I think we all agree but that using User as module name misleads you on my intention:

schema -> data description and validation
context -> data persistence
authorization module: authorization process
controller -> calls authorization module to authorize user
-> calls context to persist user

But imo this also means that there is absolutely not a single Repo.? call from controller and yes, most of the time, controllers are very light.

djm · April 25, 2020, 9:12am

I noticed I was repeating a lot of code by checking the repo for an existing entry before doing update operations.

I don’t know enough about your specific situation to say whether it would be helpful but are you aware of PostgreSQL’s UPSERT syntax? If it could help here then Ecto has nice support for it. If you’re doing anything more complex than “update record if it exists, else create a new one” then it won’t fit - but if it does, then pushing this check to the database level can be quite a nice way to solve the problem.
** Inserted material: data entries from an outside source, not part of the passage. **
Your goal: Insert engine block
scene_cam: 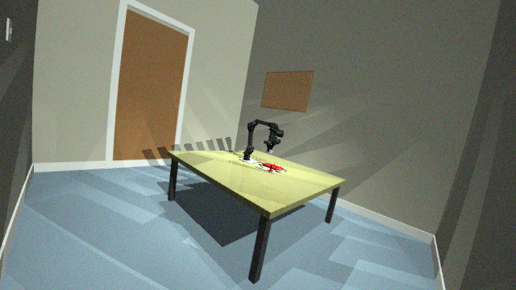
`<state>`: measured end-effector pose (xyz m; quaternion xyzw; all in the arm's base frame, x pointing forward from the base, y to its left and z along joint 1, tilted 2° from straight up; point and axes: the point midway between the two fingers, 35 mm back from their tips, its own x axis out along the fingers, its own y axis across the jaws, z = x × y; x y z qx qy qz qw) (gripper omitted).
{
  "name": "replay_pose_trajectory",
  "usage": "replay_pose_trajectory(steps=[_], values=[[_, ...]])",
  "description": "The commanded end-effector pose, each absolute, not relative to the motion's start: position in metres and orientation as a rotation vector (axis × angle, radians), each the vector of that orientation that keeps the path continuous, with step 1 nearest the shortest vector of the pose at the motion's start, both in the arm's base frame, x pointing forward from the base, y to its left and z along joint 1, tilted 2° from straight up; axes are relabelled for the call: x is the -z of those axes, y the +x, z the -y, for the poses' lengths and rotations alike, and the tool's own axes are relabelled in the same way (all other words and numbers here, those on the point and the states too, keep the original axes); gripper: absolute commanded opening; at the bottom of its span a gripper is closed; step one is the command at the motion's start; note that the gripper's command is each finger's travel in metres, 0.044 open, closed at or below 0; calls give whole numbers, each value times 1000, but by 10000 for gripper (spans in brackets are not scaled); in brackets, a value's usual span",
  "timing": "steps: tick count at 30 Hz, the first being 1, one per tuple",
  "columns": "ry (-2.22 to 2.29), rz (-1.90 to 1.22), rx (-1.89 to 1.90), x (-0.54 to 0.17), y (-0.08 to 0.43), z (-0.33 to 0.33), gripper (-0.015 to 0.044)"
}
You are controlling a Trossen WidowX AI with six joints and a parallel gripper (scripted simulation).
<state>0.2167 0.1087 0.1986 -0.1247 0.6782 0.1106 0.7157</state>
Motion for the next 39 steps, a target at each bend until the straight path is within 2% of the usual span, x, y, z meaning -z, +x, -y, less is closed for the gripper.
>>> replay_pose_trajectory(steps=[1,39], values=[[-268,-1502,-235,-194,223,-112,0],[-188,-1501,-165,-107,295,-161,0]])
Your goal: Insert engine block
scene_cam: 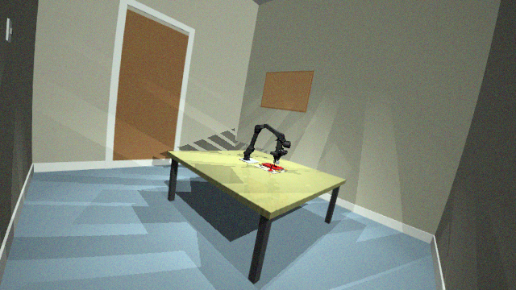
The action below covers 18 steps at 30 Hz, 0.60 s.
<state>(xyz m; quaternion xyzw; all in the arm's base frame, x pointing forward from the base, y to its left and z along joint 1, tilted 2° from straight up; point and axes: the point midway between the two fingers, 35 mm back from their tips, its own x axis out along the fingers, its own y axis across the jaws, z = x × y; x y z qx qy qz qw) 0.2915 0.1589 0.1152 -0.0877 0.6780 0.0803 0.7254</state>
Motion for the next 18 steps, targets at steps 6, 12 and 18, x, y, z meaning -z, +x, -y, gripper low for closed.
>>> replay_pose_trajectory(steps=[6,12,18], values=[[-180,-1502,-157,-104,297,-163,79],[-176,-1502,-154,-103,296,-163,158],[-178,-1502,-156,-103,296,-163,158]])
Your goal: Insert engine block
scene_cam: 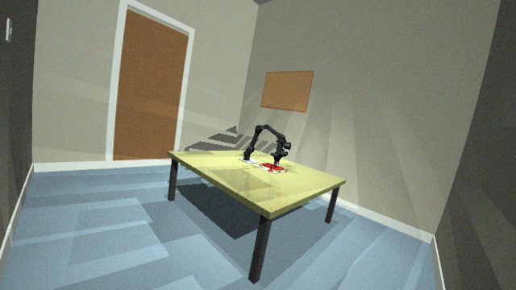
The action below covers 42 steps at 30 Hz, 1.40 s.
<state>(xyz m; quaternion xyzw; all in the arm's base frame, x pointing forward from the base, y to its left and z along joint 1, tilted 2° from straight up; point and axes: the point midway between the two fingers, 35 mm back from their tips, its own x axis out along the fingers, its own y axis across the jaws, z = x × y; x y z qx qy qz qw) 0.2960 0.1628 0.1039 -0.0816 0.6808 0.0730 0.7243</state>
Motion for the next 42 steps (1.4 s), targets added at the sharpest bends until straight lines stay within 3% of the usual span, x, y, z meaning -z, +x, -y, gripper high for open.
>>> replay_pose_trajectory(steps=[1,42], values=[[-178,-1502,-156,-103,296,-163,158],[-177,-1502,-155,-99,297,-162,158]])
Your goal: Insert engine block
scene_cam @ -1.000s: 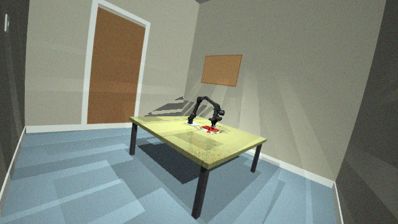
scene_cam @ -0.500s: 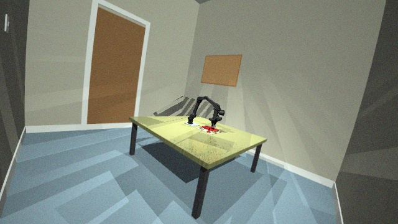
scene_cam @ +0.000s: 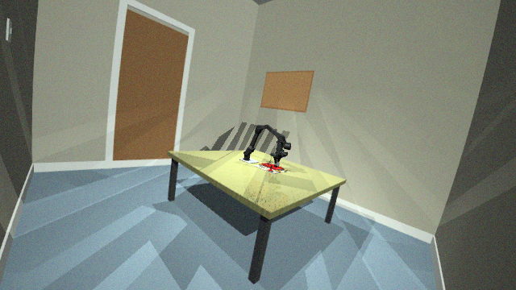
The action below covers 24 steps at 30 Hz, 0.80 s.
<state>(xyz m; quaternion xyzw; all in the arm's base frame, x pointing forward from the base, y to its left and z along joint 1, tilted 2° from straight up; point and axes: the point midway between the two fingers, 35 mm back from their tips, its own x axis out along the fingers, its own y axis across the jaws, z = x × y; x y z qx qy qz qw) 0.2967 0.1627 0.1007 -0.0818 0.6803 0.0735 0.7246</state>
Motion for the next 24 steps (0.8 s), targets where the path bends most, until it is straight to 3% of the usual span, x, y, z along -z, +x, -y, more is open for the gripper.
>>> replay_pose_trajectory(steps=[1,24], values=[[-178,-1502,-155,-99,297,-162,158],[-189,-1501,-166,-92,297,-162,158]])
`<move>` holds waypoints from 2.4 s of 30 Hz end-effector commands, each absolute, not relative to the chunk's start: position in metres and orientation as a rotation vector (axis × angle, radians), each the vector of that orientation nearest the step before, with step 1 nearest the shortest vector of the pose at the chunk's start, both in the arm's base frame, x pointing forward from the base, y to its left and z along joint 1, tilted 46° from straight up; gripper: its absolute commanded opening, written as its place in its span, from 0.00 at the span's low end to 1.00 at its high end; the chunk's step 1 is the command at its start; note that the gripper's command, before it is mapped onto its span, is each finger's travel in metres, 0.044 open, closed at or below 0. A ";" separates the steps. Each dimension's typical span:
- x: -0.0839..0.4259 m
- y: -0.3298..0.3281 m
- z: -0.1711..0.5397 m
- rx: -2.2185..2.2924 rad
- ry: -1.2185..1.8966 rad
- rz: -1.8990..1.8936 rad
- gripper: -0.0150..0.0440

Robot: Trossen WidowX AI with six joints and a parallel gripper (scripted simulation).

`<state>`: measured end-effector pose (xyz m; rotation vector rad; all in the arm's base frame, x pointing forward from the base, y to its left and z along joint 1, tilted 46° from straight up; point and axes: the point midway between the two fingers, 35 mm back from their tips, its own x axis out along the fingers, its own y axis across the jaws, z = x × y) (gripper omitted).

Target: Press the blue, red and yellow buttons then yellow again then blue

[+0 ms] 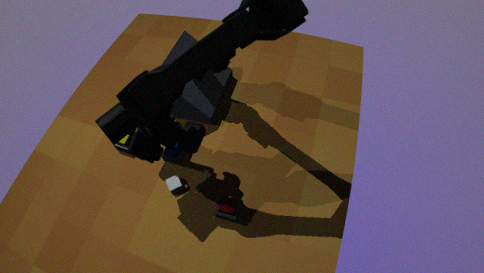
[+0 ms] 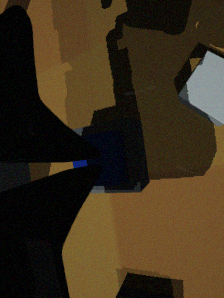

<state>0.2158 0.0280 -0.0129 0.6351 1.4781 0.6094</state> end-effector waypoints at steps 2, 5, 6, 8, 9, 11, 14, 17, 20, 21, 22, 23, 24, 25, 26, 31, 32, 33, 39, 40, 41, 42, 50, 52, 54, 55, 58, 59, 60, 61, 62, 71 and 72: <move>0.215 0.033 -0.017 0.643 1.479 0.610 0.29; 0.215 0.034 -0.018 0.644 1.479 0.610 0.29; 0.215 0.034 -0.018 0.644 1.479 0.610 0.29; 0.215 0.034 -0.018 0.644 1.479 0.610 0.29; 0.215 0.034 -0.018 0.644 1.479 0.610 0.29; 0.215 0.034 -0.018 0.644 1.479 0.610 0.29; 0.215 0.034 -0.018 0.644 1.479 0.610 0.29; 0.215 0.034 -0.018 0.644 1.479 0.610 0.29; 0.215 0.034 -0.018 0.644 1.479 0.610 0.29; 0.215 0.031 -0.016 0.637 1.478 0.610 0.29; 0.216 0.026 -0.011 0.638 1.478 0.609 0.29; 0.215 0.017 -0.003 0.640 1.479 0.608 0.29; 0.215 0.011 0.003 0.642 1.480 0.608 0.29; 0.215 0.010 0.005 0.642 1.480 0.609 0.29; 0.215 0.010 0.005 0.642 1.480 0.609 0.29; 0.216 -0.019 0.031 0.640 1.481 0.604 0.29; 0.215 -0.028 0.040 0.640 1.481 0.605 0.29; 0.215 -0.033 0.046 0.641 1.481 0.606 0.29; 0.233 -0.027 0.061 0.632 1.485 0.592 0.29; 0.245 -0.020 0.070 0.628 1.485 0.585 0.29; 0.257 -0.011 0.081 0.625 1.485 0.580 0.29; 0.268 -0.002 0.092 0.623 1.483 0.577 0.29; 0.310 0.086 0.176 0.645 1.473 0.614 0.29; 0.310 0.086 0.176 0.645 1.473 0.614 0.29; 0.310 0.086 0.176 0.645 1.473 0.614 0.29; 0.310 0.088 0.174 0.644 1.473 0.614 0.29; 0.312 0.114 0.149 0.644 1.472 0.614 0.29; 0.311 0.123 0.140 0.645 1.472 0.615 0.29; 0.311 0.129 0.135 0.646 1.472 0.617 0.29; 0.310 0.131 0.134 0.646 1.471 0.617 0.29; 0.310 0.131 0.134 0.646 1.471 0.617 0.29; 0.311 0.139 0.126 0.646 1.471 0.617 0.29; 0.311 0.140 0.124 0.646 1.471 0.617 0.29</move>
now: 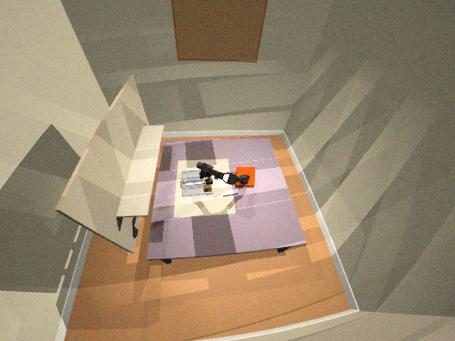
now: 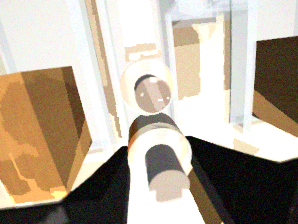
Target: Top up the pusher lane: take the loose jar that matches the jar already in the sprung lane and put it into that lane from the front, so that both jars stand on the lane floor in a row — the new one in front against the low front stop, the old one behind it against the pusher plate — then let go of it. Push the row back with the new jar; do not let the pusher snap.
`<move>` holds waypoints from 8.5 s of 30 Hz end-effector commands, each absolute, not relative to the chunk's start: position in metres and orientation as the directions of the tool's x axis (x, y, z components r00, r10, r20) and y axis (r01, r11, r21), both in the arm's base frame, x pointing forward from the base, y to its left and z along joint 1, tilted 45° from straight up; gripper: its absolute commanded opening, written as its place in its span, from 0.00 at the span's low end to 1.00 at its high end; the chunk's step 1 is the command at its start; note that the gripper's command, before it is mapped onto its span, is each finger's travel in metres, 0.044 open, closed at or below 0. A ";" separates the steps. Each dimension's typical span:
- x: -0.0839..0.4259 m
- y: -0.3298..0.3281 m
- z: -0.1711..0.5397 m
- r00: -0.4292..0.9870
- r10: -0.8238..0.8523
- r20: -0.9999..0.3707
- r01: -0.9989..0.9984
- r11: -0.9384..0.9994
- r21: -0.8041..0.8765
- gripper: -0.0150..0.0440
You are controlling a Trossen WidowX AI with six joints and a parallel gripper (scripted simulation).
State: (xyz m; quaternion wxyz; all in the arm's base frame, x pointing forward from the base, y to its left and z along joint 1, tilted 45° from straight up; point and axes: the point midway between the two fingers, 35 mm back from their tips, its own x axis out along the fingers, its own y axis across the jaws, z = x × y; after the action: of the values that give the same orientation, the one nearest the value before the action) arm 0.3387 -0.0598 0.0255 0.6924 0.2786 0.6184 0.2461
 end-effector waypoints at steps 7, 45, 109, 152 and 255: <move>0.346 -0.061 0.028 0.139 0.687 -0.713 -0.010 0.721 0.693 0.25; 0.346 -0.060 0.027 0.139 0.687 -0.713 -0.010 0.721 0.693 0.25; 0.351 -0.055 0.022 0.139 0.687 -0.713 -0.011 0.721 0.693 0.25; 0.351 -0.044 0.011 0.139 0.688 -0.712 -0.011 0.720 0.694 0.25; 0.338 -0.046 0.010 0.139 0.688 -0.713 -0.010 0.720 0.693 0.72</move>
State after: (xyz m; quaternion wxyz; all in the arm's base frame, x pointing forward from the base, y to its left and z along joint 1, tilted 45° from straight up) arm 0.3378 -0.0410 0.0063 0.6991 0.2801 0.6087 0.2495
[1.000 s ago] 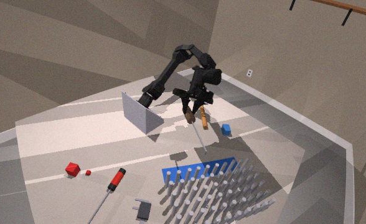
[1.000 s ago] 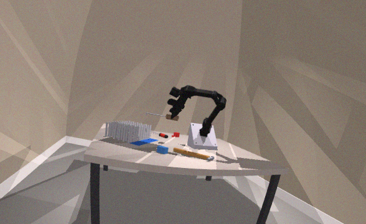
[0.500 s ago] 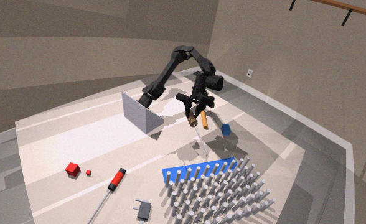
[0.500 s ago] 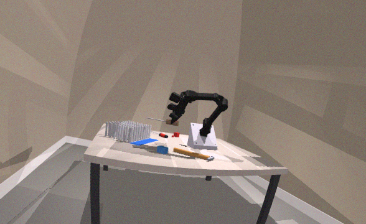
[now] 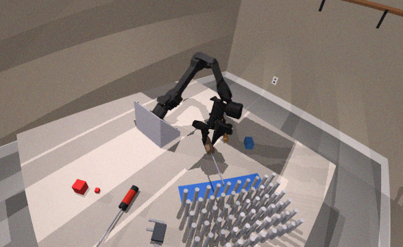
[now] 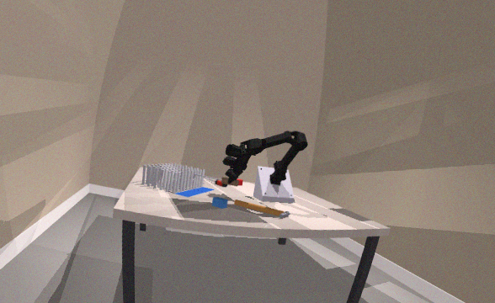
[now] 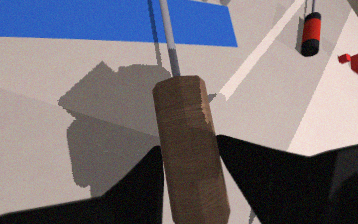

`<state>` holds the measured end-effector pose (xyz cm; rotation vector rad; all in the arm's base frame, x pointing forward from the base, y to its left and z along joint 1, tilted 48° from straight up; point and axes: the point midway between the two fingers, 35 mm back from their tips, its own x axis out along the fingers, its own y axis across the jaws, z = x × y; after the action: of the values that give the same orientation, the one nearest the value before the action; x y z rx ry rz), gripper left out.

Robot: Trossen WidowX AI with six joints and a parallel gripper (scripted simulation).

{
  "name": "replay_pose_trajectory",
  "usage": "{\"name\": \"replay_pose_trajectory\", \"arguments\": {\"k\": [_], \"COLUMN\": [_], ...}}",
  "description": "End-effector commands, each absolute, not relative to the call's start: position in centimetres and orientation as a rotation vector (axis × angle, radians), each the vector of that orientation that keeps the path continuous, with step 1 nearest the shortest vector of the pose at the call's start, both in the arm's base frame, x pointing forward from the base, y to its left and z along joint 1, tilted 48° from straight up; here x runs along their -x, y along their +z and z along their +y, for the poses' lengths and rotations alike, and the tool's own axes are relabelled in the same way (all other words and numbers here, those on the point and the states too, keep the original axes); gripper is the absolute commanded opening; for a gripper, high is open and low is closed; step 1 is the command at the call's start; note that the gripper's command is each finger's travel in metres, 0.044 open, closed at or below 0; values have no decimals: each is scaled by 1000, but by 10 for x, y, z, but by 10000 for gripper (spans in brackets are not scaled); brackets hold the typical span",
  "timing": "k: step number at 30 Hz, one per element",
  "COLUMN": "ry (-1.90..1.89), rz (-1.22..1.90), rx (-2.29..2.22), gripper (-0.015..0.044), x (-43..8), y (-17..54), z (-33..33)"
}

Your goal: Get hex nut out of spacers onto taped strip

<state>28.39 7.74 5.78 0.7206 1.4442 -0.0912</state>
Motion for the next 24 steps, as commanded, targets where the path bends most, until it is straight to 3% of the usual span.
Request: {"name": "replay_pose_trajectory", "arguments": {"k": [1,24], "ry": [-99,-93], "rz": [1446,1444], "rx": [-723,-729], "gripper": [0,0], "x": [-276,-274], "y": [39,21], "z": [96,112]}}
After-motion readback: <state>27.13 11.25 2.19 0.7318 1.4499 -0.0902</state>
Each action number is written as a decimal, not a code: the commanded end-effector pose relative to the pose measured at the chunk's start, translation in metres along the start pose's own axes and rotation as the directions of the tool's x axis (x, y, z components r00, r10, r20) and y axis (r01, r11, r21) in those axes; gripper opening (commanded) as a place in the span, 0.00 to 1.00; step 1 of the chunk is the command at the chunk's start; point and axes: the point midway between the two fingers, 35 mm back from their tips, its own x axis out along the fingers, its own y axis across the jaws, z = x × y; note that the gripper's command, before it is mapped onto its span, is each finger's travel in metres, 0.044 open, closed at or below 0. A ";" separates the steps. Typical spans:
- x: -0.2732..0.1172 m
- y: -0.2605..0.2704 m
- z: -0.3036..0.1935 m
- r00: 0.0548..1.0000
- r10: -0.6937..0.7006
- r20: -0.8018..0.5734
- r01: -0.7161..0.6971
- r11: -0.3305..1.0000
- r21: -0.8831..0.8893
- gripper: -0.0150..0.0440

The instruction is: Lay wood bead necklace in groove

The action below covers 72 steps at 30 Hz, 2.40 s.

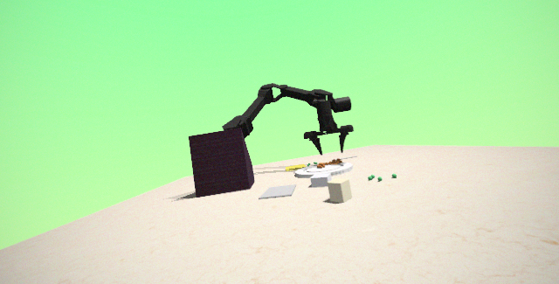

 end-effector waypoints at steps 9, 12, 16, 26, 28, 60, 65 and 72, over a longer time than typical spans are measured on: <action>-0.005 0.000 0.002 1.000 -0.004 0.005 0.005 0.980 -0.200 0.90; 0.002 0.000 0.002 1.000 -0.004 0.005 0.005 0.980 -0.200 0.90; 0.002 -0.001 0.003 1.000 -0.009 0.005 0.010 0.979 -0.204 0.90; 0.014 -0.001 0.003 1.000 -0.007 0.005 0.008 0.979 -0.202 0.90; 0.017 -0.001 0.003 1.000 -0.007 0.005 0.007 0.979 -0.202 0.90; 0.032 0.001 0.004 1.000 -0.003 0.005 0.003 0.978 -0.207 0.45; 0.032 0.001 0.004 1.000 -0.003 0.005 0.003 0.978 -0.207 0.39; 0.032 0.001 0.004 1.000 -0.003 0.005 0.003 0.978 -0.207 0.32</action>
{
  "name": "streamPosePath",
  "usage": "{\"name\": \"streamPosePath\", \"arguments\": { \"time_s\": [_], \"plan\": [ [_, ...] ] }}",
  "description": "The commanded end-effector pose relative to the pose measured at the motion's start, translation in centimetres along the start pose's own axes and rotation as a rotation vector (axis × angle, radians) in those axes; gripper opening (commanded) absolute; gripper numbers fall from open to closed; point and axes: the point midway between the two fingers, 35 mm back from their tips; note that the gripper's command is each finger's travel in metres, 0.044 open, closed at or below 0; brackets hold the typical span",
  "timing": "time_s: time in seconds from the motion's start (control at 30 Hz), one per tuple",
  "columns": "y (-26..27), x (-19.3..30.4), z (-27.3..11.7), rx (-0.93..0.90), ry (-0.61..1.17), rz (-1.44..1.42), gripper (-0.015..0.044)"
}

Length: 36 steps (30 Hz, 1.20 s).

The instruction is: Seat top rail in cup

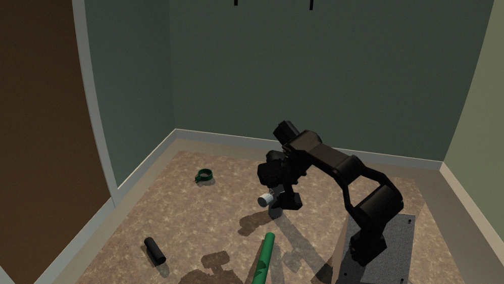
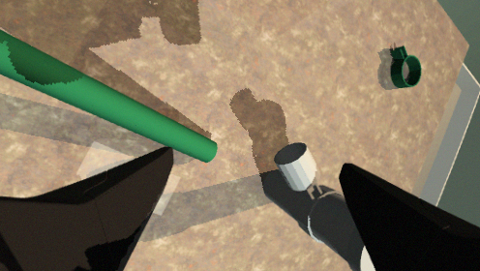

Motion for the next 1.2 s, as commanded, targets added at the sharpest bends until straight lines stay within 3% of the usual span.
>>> {"name": "streamPosePath", "arguments": {
  "time_s": [0.0, 0.1, 0.47, 0.73, 1.17],
  "plan": [
    [-5.2, 3.4, 2.1, 0.048, 0.084, -0.465, 0.0440],
    [-6.5, 4.5, 2.9, 0.052, 0.111, -0.600, 0.0440],
    [-6.5, 4.5, 2.9, 0.052, 0.111, -0.600, 0.0440],
    [-4.1, 6.2, 8.3, 0.051, 0.109, -0.599, 0.0440],
    [-4.2, 6.3, 9.6, 0.051, 0.109, -0.600, 0.0440]
  ]
}}
Point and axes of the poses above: the point midway between the two fingers, 35 mm back from their tips, its own z axis out along the fingers, its own y axis across the jaws, x = y × z, and after that the axes turned 10 degrees about -z, right-handed
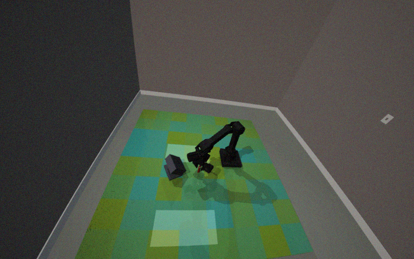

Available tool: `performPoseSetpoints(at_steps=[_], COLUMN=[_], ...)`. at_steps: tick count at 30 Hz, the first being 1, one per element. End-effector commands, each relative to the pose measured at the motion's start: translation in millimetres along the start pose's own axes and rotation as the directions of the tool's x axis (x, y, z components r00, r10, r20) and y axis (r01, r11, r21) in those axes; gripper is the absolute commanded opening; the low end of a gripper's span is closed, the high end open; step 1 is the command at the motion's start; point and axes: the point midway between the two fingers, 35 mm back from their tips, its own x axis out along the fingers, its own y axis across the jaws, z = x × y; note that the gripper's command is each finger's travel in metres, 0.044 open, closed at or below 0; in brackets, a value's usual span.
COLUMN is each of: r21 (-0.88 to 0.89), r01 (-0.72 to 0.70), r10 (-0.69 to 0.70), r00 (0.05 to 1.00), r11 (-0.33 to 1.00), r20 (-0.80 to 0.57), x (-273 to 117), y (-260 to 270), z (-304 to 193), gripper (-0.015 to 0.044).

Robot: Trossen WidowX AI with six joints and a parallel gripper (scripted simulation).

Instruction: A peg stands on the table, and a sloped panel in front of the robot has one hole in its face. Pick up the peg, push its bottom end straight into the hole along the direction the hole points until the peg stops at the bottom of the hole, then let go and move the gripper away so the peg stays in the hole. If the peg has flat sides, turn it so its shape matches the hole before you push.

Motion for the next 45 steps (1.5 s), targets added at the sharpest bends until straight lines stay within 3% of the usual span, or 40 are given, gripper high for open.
performPoseSetpoints(at_steps=[1,9,32,45], r21=[0.000,0.000,0.003,-0.070], r01=[-0.001,-0.001,0.003,-0.002], r10=[0.001,0.001,-0.003,0.000], r00=[1.000,1.000,1.000,1.000], r11=[1.000,1.000,1.000,0.998], r20=[-0.001,-0.001,-0.001,-0.022], x=[-1,-1,-78,-80], y=[0,0,1,3], z=[0,0,0,1], gripper=[0.0072,0.0000,0.0000,0.0000])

tjdam · April 28, 2020, 2:00pm

I think I probably went this road cause the application I’m workin on is API only, no controllers. I’m using GraphQL/Absinthe, and It doesn’t seem like it’s that the resolvers should be dealing with this kind of logic… but you do have a good point.

So, ideally, only the context should have access to the repo?
I can actually see the benefit of that…
In your previous answer, that save function, where would you put it in a Phoenix application?

polygonpusher · April 28, 2020, 5:33pm

Ah ok, that’s different. With Absinthe it is better off moving that to the context and in which case the context becomes the boundary.

And yeah only the context should have access to the repo. But, there are cases where the data loader breaks some of these conventions. That’s the tradeoff. Most of all of this stuff is really just about thinking about the domain and boundaries. “What if I swap out ecto with something else?”, “what if I swap out Absinthe with something else?”. Should that change your apps domain and API?